#### What the task asks:
In the records below, find the line containing "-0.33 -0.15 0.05", then print it and every following line exactly, through the last, without pictures.

Records from a data collection:
---------------

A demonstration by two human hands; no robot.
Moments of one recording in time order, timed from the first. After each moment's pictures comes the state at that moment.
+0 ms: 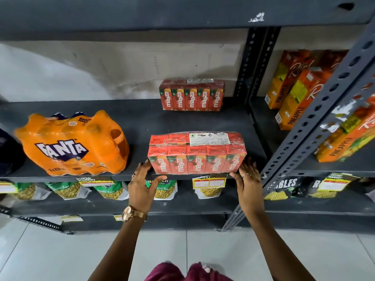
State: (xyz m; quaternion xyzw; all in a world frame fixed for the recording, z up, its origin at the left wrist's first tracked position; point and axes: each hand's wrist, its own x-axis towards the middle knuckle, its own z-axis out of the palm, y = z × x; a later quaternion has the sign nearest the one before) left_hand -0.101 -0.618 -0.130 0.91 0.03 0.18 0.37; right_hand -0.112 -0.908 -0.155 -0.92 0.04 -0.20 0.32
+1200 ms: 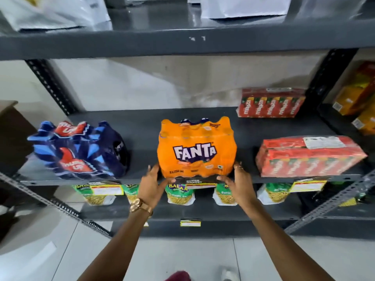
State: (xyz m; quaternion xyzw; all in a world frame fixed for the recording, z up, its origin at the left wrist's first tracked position) left_hand -0.082 -0.319 -0.094 0.92 0.02 0.05 0.40; right_hand -0.083 -0.582 -0.112 -0.91 0.02 -0.09 0.40
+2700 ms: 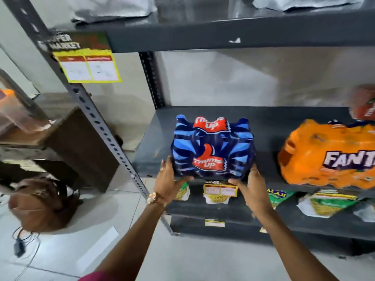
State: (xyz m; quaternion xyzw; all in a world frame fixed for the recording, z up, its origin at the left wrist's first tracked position) left_hand -0.063 0.005 -0.100 0.92 0.04 0.04 0.39; right_hand -0.067 -0.245 -0.107 -0.89 -0.01 -0.09 0.45
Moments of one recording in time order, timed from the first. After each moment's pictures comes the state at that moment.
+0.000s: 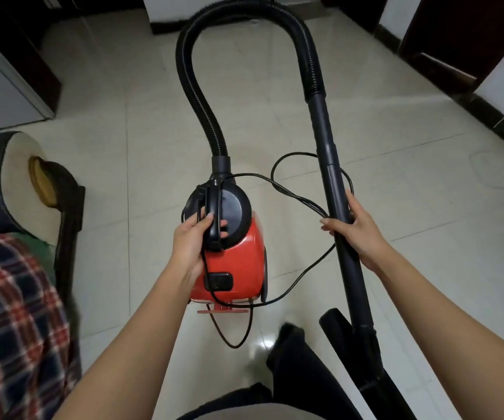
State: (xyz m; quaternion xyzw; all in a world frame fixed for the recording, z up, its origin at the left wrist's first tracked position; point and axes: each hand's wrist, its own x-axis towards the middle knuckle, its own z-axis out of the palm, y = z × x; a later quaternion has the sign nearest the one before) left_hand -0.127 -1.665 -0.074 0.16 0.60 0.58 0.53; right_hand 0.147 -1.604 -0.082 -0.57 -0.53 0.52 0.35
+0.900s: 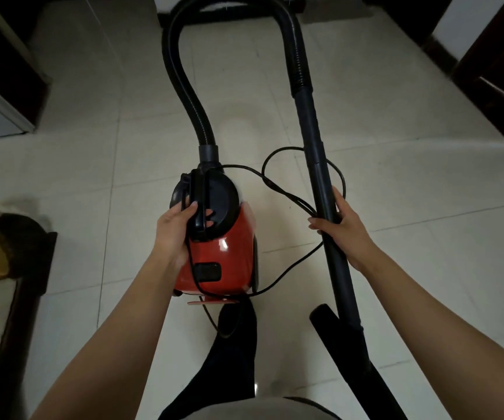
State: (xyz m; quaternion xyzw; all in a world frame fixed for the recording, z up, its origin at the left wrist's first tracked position) left_hand -0.238 -1.144 -0.087 0.11 0.60 0.61 0.51; right_hand 0.032 -1.071 -0.092 -0.53 -0.55 0.57 0.30
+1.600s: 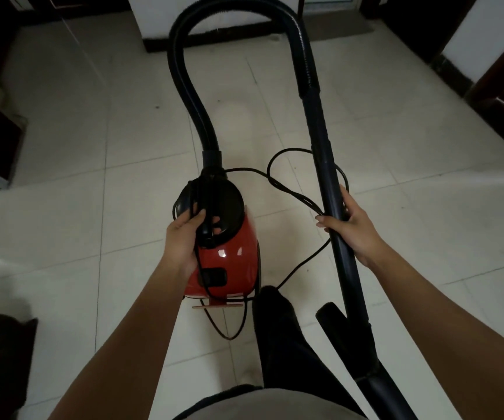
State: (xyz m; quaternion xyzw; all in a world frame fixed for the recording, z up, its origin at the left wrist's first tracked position) left_hand -0.391 -0.789 -0.091 0.11 0.59 0.59 0.54; right_hand -0.119 -0.715 -0.095 -0.55 -0.52 0.57 0.32
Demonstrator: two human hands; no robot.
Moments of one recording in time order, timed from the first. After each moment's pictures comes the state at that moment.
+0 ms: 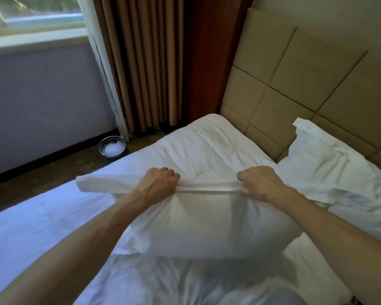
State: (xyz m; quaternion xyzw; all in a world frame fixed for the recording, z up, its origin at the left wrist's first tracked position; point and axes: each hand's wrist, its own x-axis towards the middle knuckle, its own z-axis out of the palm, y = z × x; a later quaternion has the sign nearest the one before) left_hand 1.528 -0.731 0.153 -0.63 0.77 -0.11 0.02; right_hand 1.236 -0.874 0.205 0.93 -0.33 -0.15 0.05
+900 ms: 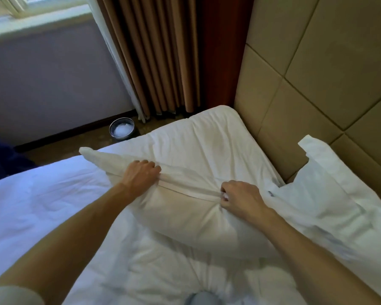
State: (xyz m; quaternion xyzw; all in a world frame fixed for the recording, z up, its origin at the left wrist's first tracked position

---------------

#### Expected answer:
State: (xyz m; quaternion xyzw; all in a world frame fixed for the recording, z up, its origin at the left wrist's first tracked position; point and axes: each hand's wrist, its own x-axis towards the middle knuckle, its own z-axis out of the palm, y = z × x; a later quaternion has the sign nearest the one before) left_hand 1.528 -0.731 0.153 -0.63 0.77 -0.11 0.02; right_hand 1.236 -0.874 0.205 0.93 -0.33 -0.15 0.05
+900 ms: 
State: (xyz m; quaternion xyzw; all in a world frame fixed for the recording, z up, its origin at the left wrist's first tracked position

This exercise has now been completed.